How do I evaluate my binders?

EZBinder puts the ESMFold evaluation metrics in a csv under /working_directory/ESM_outs/#/esmscores.csv.

The most predictive metric is mean_plddt, and this is also the easiest to interpret. We suggest that any binders with a pLDDT greater than 90, PAE < 10, and PTM > 0.7 is a good candidate for docking and/or experimental validation.

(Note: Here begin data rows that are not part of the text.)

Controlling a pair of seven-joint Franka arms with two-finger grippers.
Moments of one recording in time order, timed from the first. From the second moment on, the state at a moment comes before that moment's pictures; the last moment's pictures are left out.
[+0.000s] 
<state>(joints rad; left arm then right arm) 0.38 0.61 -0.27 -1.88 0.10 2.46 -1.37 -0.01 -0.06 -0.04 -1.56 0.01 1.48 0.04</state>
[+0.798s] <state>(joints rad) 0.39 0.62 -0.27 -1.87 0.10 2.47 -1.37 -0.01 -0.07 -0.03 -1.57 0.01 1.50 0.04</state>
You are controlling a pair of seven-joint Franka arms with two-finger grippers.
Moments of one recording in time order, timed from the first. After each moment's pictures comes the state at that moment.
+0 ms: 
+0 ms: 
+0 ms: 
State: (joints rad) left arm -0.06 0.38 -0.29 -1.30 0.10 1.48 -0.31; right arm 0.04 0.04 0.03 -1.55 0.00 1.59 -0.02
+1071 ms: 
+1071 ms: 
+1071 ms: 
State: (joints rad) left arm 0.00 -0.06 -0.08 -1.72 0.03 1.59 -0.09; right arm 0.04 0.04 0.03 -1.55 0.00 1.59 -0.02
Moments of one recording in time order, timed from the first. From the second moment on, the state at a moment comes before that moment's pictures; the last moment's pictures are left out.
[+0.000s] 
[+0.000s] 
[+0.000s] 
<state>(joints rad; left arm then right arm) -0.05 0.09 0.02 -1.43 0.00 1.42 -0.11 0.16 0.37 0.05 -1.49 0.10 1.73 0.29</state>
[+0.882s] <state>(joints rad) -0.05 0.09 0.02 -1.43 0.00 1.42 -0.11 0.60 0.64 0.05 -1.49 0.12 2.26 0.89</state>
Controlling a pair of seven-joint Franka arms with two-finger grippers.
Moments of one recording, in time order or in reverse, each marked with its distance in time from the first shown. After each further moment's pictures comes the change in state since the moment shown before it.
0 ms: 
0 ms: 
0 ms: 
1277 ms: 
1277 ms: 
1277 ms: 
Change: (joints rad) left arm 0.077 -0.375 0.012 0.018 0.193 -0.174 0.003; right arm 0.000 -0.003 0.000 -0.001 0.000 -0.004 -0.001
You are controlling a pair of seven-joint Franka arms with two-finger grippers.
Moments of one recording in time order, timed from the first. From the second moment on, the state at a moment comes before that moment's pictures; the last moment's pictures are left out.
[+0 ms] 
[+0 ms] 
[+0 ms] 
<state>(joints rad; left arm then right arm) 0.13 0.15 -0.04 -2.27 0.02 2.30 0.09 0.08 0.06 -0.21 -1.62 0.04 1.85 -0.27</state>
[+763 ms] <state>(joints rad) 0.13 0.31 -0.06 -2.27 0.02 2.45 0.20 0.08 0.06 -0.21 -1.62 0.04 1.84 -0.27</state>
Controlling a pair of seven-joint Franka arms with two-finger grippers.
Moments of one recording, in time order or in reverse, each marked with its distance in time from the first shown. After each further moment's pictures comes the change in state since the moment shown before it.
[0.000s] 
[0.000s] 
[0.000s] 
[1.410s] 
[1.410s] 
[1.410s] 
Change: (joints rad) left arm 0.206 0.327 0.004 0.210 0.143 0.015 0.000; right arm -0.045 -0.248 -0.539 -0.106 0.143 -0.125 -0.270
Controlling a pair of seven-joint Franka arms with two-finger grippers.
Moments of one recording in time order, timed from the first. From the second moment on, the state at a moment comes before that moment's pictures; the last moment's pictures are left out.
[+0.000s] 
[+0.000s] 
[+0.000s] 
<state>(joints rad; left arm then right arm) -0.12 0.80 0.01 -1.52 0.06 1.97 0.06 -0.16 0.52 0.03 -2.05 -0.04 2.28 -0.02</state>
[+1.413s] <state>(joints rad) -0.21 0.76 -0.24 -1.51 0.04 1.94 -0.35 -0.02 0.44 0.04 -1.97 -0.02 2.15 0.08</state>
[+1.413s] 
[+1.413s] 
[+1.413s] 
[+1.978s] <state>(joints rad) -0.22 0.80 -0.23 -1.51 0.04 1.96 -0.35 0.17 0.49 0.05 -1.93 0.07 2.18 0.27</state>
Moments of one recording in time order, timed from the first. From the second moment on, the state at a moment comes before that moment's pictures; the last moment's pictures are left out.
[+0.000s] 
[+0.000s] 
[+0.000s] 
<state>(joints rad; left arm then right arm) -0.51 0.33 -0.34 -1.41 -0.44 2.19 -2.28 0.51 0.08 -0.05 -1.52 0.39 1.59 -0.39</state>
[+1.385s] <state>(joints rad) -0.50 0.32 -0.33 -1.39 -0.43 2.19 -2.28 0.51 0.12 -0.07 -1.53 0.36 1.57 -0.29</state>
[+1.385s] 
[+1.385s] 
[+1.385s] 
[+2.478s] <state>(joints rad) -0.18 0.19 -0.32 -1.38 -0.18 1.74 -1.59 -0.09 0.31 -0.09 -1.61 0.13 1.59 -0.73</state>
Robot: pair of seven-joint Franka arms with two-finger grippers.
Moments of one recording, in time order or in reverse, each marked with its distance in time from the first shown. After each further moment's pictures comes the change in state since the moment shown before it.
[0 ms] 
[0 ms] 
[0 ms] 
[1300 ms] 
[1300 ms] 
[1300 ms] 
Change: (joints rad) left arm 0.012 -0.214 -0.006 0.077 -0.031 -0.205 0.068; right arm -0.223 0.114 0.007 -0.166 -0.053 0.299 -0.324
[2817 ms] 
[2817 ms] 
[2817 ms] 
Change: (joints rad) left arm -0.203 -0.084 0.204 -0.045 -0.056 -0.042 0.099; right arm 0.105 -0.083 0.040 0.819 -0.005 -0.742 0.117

Design: this is the name of the ProteinMPNN sequence that ESMFold used as an input. This is also the name of the output pdb.
input_sequence: the amino acid sequence used.
mean_plddt: Predicted per-residue scores on the lDDT-Cα metric. Higher is better; a good rule of thumb is that a pLDDT greater than 90 is very high accuracy, 70-90 is high accuracy, and 50-70 is low accuracy. More information on pLDDT metrics here.
meanpae: PAE is “Predicted Aligned Error”. This is usually used to evaluate protein structure on a per-residue basis, but we found that when compressed into a single value it is still correlated with pLDDT. Lower values are best, proteins with PAE values greater than 10 are unlikely to work experimentally.
substratepae: PAE for the target in a complex prediction, 0 for monomer binders
binderpae: PAE for the binder in a complex prediction, 0 for monomer binders
ptm: Predicted TM-score, the predicted similarity between the designed binder and an existing structure in pdb. A value > 0.5 is good confidence, and > 0.7 is high confidence: A higher score is generally better. More information on pTM can be found on the ESM Metagenomic Atlas and the ESMFold Paper.
seq_hash: The sha1sum of the amino acid sequence of a protein. EZBinder names binders uniquely within runs, but in order to keep a unique value when comparing runs a fully unique value is required. EZBinder doesn’t produce this value directly, but we’ve included it in our sample data for 5 EZBinder runs.